TO DO: Find the word "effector" in the data below and copy each line that holds it.

········

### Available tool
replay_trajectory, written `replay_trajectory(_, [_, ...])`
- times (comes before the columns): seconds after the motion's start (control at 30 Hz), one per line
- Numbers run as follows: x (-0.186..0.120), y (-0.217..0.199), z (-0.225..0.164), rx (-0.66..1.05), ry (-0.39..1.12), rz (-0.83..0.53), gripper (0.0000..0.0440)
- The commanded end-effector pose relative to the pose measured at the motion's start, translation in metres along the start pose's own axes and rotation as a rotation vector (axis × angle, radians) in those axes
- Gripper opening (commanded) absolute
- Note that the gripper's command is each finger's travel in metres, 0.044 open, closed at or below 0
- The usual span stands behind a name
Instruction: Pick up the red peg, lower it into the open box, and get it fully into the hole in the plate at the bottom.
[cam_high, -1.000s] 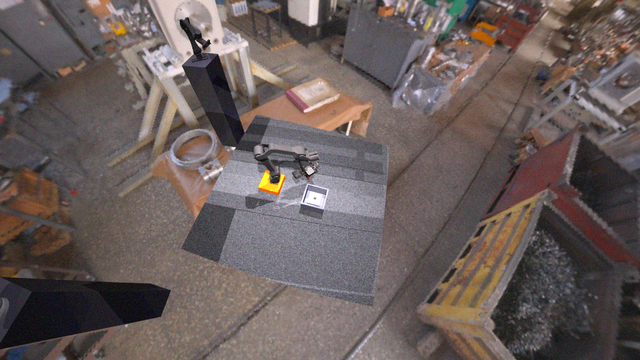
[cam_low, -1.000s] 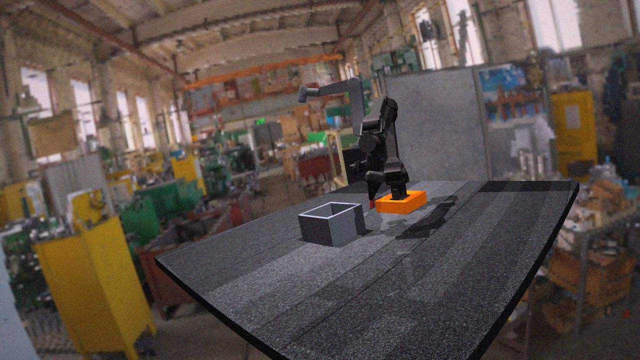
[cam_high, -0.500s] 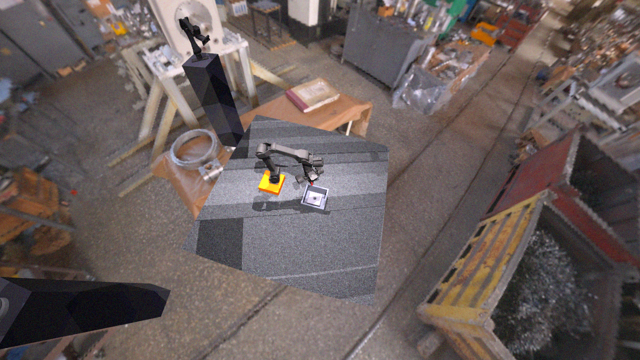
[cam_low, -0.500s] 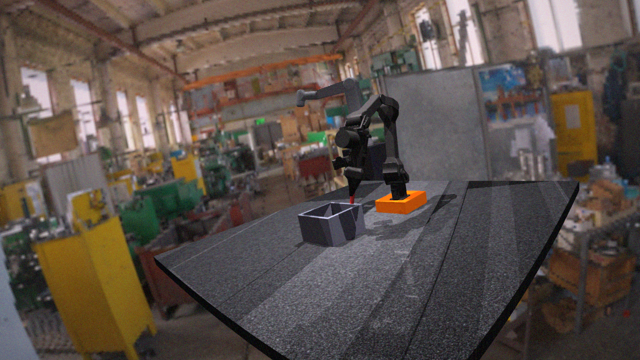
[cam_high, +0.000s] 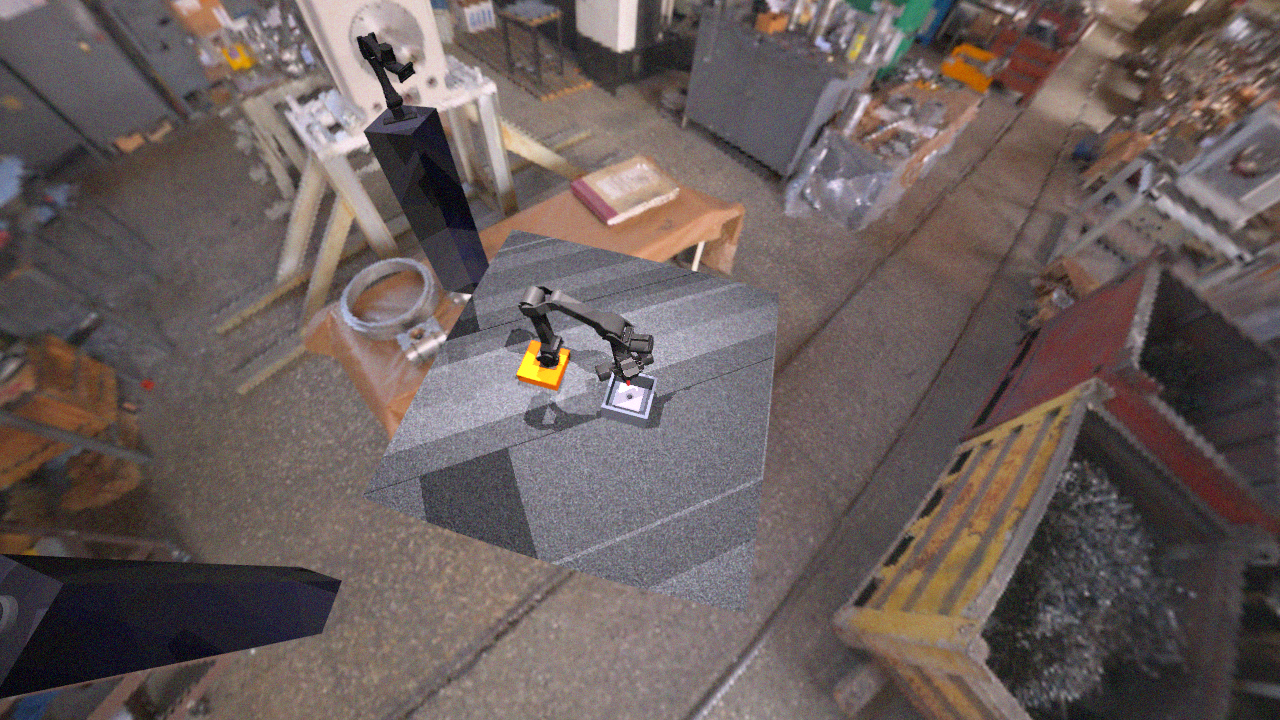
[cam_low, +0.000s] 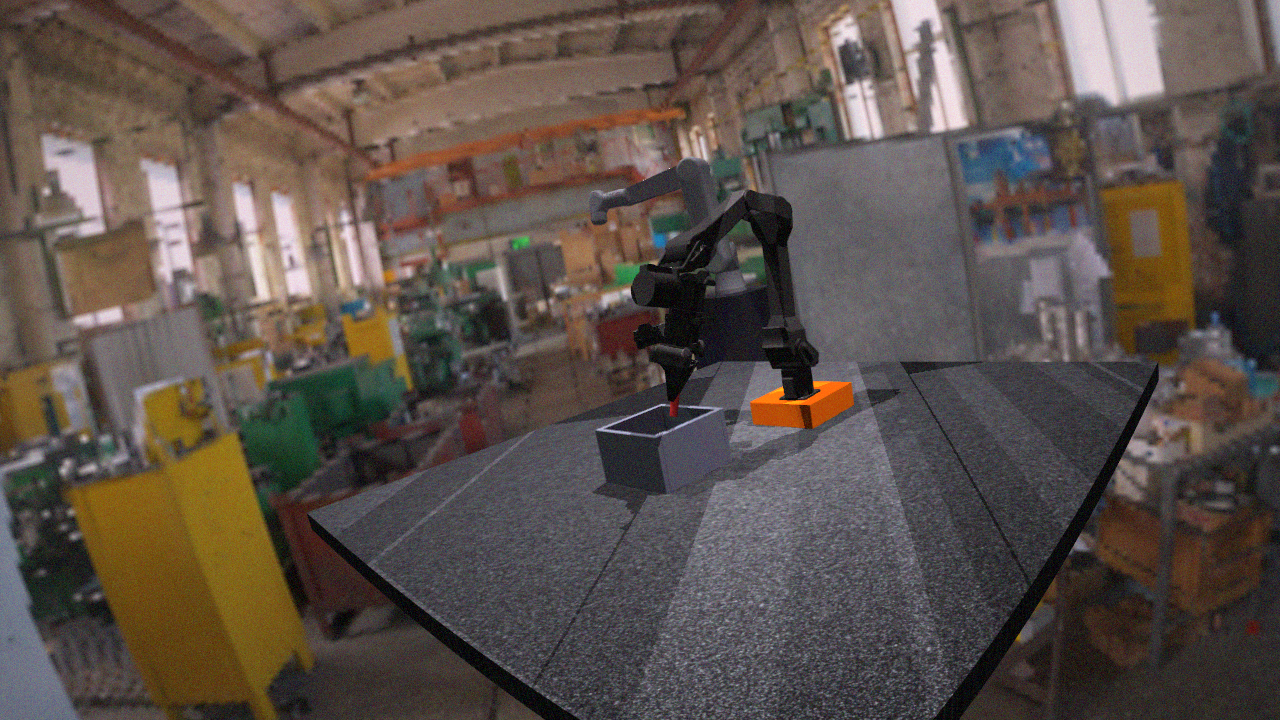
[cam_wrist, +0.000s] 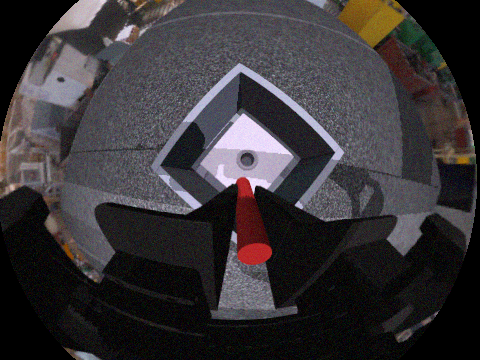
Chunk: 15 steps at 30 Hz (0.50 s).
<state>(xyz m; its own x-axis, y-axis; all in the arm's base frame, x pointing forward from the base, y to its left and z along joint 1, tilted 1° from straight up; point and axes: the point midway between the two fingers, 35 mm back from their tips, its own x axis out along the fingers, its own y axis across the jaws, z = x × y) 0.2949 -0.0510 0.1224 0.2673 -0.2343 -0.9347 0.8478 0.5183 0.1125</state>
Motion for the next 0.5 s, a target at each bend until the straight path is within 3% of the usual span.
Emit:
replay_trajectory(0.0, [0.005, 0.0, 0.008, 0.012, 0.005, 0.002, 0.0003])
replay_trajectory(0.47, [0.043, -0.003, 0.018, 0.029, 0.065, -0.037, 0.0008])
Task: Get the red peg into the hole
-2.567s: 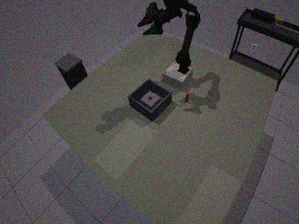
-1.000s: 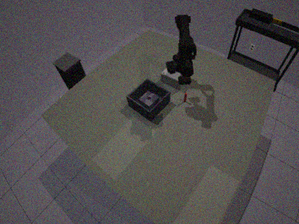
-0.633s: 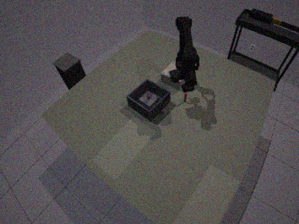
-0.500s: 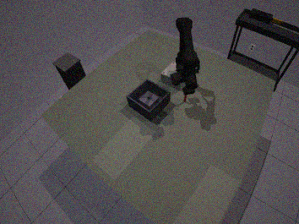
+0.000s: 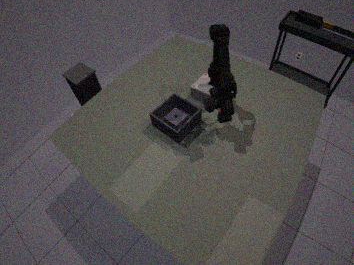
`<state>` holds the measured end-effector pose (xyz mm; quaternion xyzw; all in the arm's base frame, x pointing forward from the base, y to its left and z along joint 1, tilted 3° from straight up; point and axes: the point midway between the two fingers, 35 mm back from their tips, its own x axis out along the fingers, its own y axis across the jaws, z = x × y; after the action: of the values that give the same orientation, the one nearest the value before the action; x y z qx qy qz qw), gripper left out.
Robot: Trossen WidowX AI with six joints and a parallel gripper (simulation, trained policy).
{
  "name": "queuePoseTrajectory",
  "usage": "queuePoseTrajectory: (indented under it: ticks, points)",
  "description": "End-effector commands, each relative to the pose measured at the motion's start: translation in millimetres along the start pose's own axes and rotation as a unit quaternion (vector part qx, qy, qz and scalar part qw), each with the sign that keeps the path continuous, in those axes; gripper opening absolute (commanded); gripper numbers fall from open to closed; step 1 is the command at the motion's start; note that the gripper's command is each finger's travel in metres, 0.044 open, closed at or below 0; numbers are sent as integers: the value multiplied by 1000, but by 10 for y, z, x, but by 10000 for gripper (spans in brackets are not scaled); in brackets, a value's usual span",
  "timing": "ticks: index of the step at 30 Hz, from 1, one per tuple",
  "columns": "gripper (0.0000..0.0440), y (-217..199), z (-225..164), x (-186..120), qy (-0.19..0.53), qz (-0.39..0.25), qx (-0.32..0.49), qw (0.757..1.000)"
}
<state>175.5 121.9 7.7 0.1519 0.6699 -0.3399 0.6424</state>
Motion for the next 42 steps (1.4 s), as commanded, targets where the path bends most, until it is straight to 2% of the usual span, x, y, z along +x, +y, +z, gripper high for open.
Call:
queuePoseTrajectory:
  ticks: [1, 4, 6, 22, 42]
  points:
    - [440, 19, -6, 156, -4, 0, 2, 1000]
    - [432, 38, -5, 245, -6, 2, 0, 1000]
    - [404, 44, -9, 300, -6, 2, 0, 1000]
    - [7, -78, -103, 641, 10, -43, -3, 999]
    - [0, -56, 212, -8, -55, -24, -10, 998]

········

SOLUTION FOR THIS TASK:
- The commanded end-effector pose relative to the pose measured at the motion's start, translation in metres along the start pose's own axes and rotation as a rotation vector (axis × angle, radians) in those axes
`<state>` holds the measured end-effector pose (xyz mm; quaternion xyzw; all in the arm's base frame, x pointing forward from the base, y to its left and z along joint 1, tilted 3° from straight up; point and axes: the point midway between the two fingers, 35 mm back from their tips, its own x axis out along the fingers, its own y axis across the jaws, z = x × y; after the action: of the values that give the same orientation, the one nearest the value before the action; x y z qx qy qz qw), gripper left out.
  "description": "End-effector commands, each relative to the pose measured at the motion's start: translation in millimetres along the start pose's own axes and rotation as a unit quaternion (vector part qx, qy, qz and scalar part qw), each with the sign that keeps the path continuous, in those axes; gripper opening absolute (commanded); gripper numbers fall from open to closed; step 1 is the command at the motion's start; note that the gripper's command is each finger's travel in metres, 0.044 open, closed at or below 0; numbers are sent as integers: the value multiplied by 1000, but by 10 for y, z, x, but by 10000 for gripper (spans in brackets are not scaled); in brackets, a value's usual span",

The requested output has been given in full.